Death of Vahe Avetyan
- Vahe Avetyan
- Time: 18:15 PM
- Location: Central military hospital, Yerevan;
- Cause: Brain injury, coma
- Burial: July 2, 2012
- Charges: CC of RA, 6th and 14th points of 2nd section of 112th article, 1st and 3rd points of 2nd section of 113th article, 118th article

= Death of Vahe Avetyan =

Death of doctor from brain injury

Vahe Avetyan (Վահե Ավետյան, August 2, 1979 – June 29, 2012) was an Armenian doctor, medical serviceman major of the Armed Forces of Armenia, who died on June 29, 2012, in coma, from brain injury. His death received much publicity and media attention in the Armenian society. Avetyan went into coma after being beaten in the "Harsnakar" restaurant, which belongs to a member of Armenian parliament, at that time, Ruben Hayrapetyan.
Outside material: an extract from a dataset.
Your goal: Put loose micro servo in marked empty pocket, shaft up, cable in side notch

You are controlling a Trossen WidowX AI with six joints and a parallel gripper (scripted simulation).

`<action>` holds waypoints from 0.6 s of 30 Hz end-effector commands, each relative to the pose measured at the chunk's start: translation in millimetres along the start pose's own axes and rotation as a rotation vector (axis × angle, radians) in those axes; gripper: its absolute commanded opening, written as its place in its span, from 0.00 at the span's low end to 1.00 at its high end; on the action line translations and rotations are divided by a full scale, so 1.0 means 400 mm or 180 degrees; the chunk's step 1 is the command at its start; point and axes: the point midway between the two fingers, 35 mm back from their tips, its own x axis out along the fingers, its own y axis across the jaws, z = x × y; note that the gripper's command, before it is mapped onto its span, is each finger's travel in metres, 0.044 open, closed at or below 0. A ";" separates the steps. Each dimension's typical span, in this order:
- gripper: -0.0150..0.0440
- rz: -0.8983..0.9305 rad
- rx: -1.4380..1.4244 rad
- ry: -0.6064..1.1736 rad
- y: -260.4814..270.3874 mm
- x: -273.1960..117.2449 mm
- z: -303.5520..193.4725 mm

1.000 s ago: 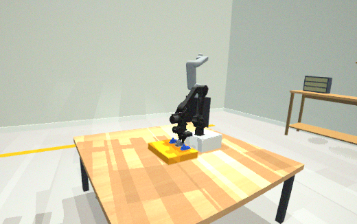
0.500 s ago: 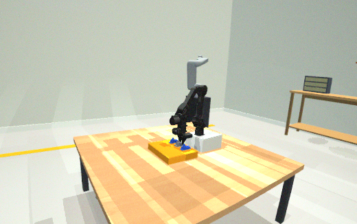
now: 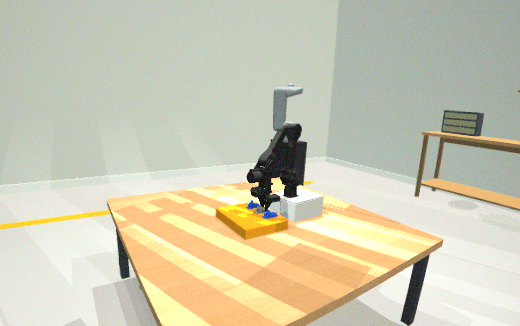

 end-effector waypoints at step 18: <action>0.84 0.0002 -0.0018 0.0002 0.001 -0.128 0.069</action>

Avetyan graduated from the Yerevan State Medical University, he was an otolaryngologist since 2004. He served at the central military hospital of the Ministry of Defence.

==Fight and background==
In the evening of June 17, 2012, a group of doctors, Vahe Avetyan among them, visited the restaurant. Avetyan was in sport clothes, which did not meet the restaurant dress requirements, so Avetyan with his friends got changed and then returned in permissible attire. The quarrel occurred on about 11:00 PM between Avetyan and a waiter because of Vahe's clothing situation. The fighting began after he hit the waiter,. The medical officers Vahe Avetyan, Edgar Mikoyan, Arkadi Aghajanyan, Garik Soghomonyan, and Artak Baiadyan were beaten by Harsnakar employees and security. Vahe Avetyan and Artak Baiadyan were taken to the hospital afterward. On June 18, at around 3:00 AM Avetyan underwent brain surgery, and after one more skull surgery he stayed in coma until his death on June 29. The approximate time of death was 6:15 AM.
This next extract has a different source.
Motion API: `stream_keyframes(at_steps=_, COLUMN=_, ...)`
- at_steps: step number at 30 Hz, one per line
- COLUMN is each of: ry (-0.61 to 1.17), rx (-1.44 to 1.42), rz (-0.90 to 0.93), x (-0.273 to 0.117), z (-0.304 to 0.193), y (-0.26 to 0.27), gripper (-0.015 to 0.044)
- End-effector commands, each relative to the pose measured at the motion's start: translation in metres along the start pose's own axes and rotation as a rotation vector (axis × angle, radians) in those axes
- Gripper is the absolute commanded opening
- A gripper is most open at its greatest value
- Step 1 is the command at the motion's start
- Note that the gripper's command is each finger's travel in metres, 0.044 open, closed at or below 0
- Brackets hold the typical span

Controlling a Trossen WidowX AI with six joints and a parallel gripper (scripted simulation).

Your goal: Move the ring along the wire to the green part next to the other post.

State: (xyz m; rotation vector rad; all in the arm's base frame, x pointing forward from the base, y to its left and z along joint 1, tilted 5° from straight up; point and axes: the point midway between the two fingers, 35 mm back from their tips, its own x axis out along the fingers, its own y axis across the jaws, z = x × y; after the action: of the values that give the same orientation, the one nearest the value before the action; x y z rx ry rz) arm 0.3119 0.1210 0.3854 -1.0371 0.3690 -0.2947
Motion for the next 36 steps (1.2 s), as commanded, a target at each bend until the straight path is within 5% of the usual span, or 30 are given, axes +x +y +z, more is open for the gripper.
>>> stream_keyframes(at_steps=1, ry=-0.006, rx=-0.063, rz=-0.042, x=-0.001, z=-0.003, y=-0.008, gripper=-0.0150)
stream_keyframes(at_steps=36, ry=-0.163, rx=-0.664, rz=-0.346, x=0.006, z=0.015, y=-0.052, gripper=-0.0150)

==Criminal case and public reaction==
The case was first sent from the police to the investigation service of the Defence Ministry. Afterward, the case was transferred to the police investigation general bureau, and the police made an announcement on that. A criminal prosecution was made according to the 1st section of the 112th article of the Armenian Criminal Code:"Infliction of willful bodily damage which is dangerous for life or caused loss of eyesight, speech, hearing or any organ, loss of functions of the organ, or was manifested in irreversible ugliness on face, as well as caused other damage dangerous for life or caused disorder... is punished with imprisonment for the term of 3 to 7 years."